Aunt Jane put her hands over her ears. "I can't hear anything," she announced.

Their faces grew still and alert till she should move her hands a tiny crack and they could shout again: "Billy-goat!" "The little red hen!" "The lady that runned away!"

Jimmie Sullivan, half leaning against her, looked at them reproachfully. "She can't tell nuthin' while you make such a racket!" he said.

"She likes it!—She likes it!—She don't care!" They returned.

Aunt Jane looked at them and smiled. She took down her hands.

"Let me see—" She glanced from one bed to the other. "I am going to let Edna choose.... She can whisper it to me." She went to a bed across the room, Jimmie Sullivan's frame-leg clanking happily beside her, and bent to the pillow.

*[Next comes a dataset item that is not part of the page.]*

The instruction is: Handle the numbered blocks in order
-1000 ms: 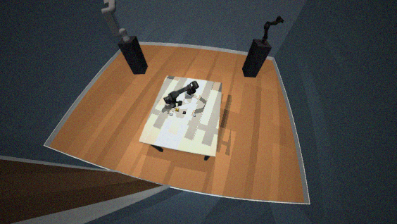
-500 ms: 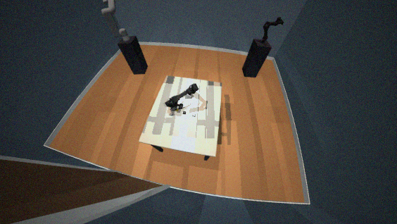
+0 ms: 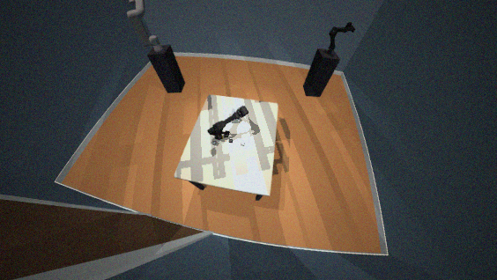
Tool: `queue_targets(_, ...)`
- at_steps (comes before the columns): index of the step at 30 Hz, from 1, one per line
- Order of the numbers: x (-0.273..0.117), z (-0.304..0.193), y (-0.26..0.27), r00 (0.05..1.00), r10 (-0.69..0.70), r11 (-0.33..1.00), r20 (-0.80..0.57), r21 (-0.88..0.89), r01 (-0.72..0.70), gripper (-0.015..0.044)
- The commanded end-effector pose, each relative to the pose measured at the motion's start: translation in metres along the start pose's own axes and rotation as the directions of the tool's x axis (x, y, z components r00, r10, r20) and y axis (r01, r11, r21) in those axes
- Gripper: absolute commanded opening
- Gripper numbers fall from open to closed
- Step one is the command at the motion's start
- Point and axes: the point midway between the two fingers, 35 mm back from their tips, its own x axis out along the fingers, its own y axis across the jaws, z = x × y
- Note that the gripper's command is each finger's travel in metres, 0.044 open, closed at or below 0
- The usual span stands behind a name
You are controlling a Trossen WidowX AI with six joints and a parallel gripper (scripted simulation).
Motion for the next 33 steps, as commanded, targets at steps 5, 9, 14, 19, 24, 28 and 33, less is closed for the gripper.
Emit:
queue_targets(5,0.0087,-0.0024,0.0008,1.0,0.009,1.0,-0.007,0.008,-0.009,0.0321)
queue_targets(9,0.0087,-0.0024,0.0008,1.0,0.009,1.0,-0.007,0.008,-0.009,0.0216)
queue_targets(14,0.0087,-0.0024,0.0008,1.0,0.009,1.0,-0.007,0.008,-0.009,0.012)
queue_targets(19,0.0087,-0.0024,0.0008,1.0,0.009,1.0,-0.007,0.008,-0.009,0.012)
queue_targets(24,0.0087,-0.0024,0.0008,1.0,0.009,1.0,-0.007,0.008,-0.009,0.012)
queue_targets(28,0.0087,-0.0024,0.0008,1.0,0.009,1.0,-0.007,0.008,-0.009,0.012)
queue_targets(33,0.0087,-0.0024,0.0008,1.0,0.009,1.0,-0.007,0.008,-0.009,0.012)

The girl lifted a thin arm and threw it about Aunt Jane's neck to draw her close.

Aunt Jane listened and lifted her head and smiled. "All right," she announced.

The room was so still you could hear a pin drop. A nurse passing the lower end of the ward, with a dish in her hand, paused and looked down the quiet room. Every eye was fastened expectantly on the motherly figure moving serenely about.... It crossed to the side of the room and adjusted the skylight shade and brought a big rocker and placed it in the middle of the room under the skylight and put a low chair for Jimmie Sullivan, and another beside it for the child that was limping slowly across to her.... A girl in a wheeled chair propelled herself swiftly down the ward and came to a stop as close to the big rocker as she could get.

Aunt Jane glanced slowly about the ward—at the expectant faces looking at her from every bed.

"Now, the rest of you stay where you are!" she said severely.

They laughed and adjusted themselves, and then they were quiet again, watching her intently.

She sat down in the big chair and rocked a little.

"Let me see—" She sat smiling thoughtfully; the smile ran along the pillows—waiting.

"Once when I was a little girl——"

The pillows nestled a little and sighed happily and settled down; and Aunt Jane's voice went on with the tale and the nurse at the end of the ward passed out with her dish. The door swung to behind her.

The great sunny room was left to happiness and to Aunt Jane and to the children and: "Once when I was a little girl."